Hi
I was trying to run standard TVM transformation passes on Resnet101 model and instrument the time taken during those passes.
Here is the code used for testing
import tvm
from tvm.relay.build_module import bind_params_by_name
import tvm.relay.transform as _transform
from tvm.ir.instrument import (
PassTimingInstrument,
pass_instrument,
)
import tensorflow as tf
if __name__ == '__main__':
model = tf.keras.applications.resnet.ResNet101(
include_top=False,
weights='imagenet',
pooling=None,
classes=1000,
input_shape=(224,224,3),
)
shape_dict = {'input_1': (1, 224, 224, 3)}
mod, params = tvm.relay.frontend.from_keras(model,shape_dict, layout="NHWC")
print(mod)
mod["main"] = bind_params_by_name(mod["main"], params)
seq = tvm.transform.Sequential(
[
_transform.InferType(),
_transform.SimplifyInference(),
_transform.FoldConstant(),
_transform.FoldScaleAxis(),
]
)
timing_inst = PassTimingInstrument()
with tvm.transform.PassContext(opt_level=3, instruments=[timing_inst]):
mod = seq(mod)
profiles = timing_inst.render()
print(profiles)
The output is
sequential: 235372886us [154us] (100.00%; 100.00%)
InferType: 1159522us [1159522us] (0.49%; 0.49%)
InferType: 1160940us [1160940us] (0.49%; 0.49%)
SimplifyInference: 1378713us [88561us] (0.59%; 0.59%)

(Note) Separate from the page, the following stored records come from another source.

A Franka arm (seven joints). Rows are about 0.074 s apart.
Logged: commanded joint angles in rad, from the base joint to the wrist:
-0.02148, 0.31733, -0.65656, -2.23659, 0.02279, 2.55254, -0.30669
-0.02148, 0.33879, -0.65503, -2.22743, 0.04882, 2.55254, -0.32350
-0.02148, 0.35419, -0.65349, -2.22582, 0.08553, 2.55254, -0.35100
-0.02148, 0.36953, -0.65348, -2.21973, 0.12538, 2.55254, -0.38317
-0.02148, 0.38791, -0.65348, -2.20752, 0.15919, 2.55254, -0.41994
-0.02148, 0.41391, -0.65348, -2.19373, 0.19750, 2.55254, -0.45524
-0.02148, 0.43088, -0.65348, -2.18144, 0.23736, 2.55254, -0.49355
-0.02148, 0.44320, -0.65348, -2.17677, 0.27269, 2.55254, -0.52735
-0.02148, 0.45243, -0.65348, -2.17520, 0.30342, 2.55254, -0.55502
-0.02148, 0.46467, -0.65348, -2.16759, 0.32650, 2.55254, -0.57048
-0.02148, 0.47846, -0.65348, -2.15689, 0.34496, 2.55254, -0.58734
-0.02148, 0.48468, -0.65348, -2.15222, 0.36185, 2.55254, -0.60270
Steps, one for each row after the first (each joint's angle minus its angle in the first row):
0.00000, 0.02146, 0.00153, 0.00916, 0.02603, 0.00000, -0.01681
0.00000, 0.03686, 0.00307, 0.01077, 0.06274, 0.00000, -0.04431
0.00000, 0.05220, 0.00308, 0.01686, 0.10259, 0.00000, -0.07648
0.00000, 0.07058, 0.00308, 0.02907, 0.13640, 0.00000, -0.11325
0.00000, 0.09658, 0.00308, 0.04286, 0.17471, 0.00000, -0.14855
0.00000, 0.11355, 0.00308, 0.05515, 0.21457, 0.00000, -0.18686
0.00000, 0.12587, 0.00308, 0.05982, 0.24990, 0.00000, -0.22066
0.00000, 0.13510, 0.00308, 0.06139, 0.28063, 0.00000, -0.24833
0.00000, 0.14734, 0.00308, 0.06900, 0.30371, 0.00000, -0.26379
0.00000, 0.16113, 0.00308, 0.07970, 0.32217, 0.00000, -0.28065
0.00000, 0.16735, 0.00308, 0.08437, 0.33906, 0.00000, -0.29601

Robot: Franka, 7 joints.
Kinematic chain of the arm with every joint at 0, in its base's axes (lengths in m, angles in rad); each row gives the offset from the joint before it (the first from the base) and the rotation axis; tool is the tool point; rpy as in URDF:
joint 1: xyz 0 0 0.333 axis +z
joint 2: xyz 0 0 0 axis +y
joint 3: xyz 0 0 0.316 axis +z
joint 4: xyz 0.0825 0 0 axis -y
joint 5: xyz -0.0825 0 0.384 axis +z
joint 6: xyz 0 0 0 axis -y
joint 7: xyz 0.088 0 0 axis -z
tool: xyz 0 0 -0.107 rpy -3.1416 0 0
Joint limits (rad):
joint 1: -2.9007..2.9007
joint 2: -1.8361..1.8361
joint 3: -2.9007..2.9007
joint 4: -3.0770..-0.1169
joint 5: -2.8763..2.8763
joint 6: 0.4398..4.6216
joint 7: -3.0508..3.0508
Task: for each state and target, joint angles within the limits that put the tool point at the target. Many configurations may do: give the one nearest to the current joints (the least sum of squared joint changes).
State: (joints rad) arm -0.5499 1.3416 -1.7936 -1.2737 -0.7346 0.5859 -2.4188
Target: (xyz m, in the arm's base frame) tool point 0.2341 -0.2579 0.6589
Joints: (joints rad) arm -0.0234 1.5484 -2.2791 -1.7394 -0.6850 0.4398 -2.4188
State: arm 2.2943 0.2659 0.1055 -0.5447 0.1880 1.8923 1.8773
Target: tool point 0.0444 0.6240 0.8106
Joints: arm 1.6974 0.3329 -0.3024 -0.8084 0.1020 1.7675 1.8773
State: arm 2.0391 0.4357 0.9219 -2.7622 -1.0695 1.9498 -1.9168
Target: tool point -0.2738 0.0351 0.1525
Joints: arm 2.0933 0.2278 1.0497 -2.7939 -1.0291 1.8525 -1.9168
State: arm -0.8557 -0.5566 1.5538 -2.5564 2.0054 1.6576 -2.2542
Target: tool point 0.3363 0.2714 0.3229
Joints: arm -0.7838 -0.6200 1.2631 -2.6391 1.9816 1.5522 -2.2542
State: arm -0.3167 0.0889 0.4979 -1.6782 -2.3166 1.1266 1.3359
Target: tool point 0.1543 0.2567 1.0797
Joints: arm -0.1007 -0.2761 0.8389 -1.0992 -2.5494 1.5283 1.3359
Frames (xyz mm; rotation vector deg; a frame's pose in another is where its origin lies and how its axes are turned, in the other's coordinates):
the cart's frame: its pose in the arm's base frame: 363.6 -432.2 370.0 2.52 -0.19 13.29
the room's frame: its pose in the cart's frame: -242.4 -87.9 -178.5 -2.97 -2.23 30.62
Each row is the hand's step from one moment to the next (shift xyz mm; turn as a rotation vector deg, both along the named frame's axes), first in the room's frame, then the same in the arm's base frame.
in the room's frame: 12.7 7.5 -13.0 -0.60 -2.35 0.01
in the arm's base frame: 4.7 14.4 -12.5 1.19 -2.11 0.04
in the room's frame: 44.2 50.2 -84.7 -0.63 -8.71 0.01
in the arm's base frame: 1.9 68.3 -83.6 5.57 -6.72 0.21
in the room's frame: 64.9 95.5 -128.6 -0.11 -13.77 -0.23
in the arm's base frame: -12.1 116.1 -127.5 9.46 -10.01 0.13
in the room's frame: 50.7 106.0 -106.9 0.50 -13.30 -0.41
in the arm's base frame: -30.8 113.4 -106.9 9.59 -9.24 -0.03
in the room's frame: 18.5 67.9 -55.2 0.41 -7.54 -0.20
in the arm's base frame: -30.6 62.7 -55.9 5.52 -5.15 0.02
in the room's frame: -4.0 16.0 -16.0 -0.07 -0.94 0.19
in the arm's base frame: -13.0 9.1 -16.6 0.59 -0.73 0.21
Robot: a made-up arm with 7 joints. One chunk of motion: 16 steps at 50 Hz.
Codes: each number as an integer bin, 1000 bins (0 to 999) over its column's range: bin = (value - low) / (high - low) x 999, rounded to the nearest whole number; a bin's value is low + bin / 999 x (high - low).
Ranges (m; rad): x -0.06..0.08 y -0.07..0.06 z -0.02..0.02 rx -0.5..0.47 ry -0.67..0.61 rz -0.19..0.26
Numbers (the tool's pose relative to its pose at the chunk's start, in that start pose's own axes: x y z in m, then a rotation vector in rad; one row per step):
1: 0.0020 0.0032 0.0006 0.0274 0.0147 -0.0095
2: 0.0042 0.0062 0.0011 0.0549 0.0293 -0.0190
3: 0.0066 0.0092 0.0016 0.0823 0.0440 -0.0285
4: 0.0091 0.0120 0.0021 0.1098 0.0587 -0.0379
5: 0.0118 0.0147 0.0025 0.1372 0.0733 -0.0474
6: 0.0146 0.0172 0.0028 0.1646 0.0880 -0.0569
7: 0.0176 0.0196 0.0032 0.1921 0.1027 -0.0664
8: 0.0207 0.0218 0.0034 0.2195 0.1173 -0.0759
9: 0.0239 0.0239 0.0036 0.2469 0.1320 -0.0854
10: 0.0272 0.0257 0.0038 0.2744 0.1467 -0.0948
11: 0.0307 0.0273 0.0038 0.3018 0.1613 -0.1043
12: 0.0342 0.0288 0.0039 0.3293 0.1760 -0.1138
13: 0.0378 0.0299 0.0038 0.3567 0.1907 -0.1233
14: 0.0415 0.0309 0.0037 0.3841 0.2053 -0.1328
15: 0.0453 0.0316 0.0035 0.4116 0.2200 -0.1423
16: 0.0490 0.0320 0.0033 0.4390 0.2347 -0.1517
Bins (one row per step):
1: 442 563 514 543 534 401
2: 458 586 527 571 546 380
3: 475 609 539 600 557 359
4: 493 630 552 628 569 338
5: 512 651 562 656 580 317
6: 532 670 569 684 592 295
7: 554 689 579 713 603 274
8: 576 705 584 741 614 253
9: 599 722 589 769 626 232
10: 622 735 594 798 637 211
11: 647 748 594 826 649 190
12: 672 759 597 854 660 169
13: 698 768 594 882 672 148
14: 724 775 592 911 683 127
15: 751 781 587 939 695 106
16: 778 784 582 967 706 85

InferType: 1290152us [1290152us] (0.55%; 93.58%)
FoldConstant: 171760759us [170613491us] (72.97%; 72.97%)
InferType: 1147268us [1147268us] (0.49%; 0.67%)
FoldScaleAxis: 59912799us [217us] (25.45%; 25.45%)
InferType: 1089359us [1089359us] (0.46%; 1.82%)
BackwardFoldScaleAxis: 1566861us [387372us] (0.67%; 2.62%)
InferType: 1179489us [1179489us] (0.50%; 75.28%)
InferType: 1112379us [1112379us] (0.47%; 1.86%)
ForwardFoldScaleAxis: 1767860us [619704us] (0.75%; 2.95%)
InferType: 1148156us [1148156us] (0.49%; 64.95%)
FoldConstant: 54376124us [53259735us] (23.10%; 90.76%)
InferType: 1116389us [1116389us] (0.47%; 2.05%)
These passes all written in C++ take a total time of 235 sec out of which Constant folding takes around 171 sec + 54 sec ~= 225 sec (> 3min).
Resnet101 is batchnorm heavy network (total of 104 batchnorm ops) and the passes used in the above code are to merge batchnorm with its preceding conv.
My doubt is, as these passes are written in C++, the high compile time taken for these passes justified ? Can’t we make these transformation passes more faster??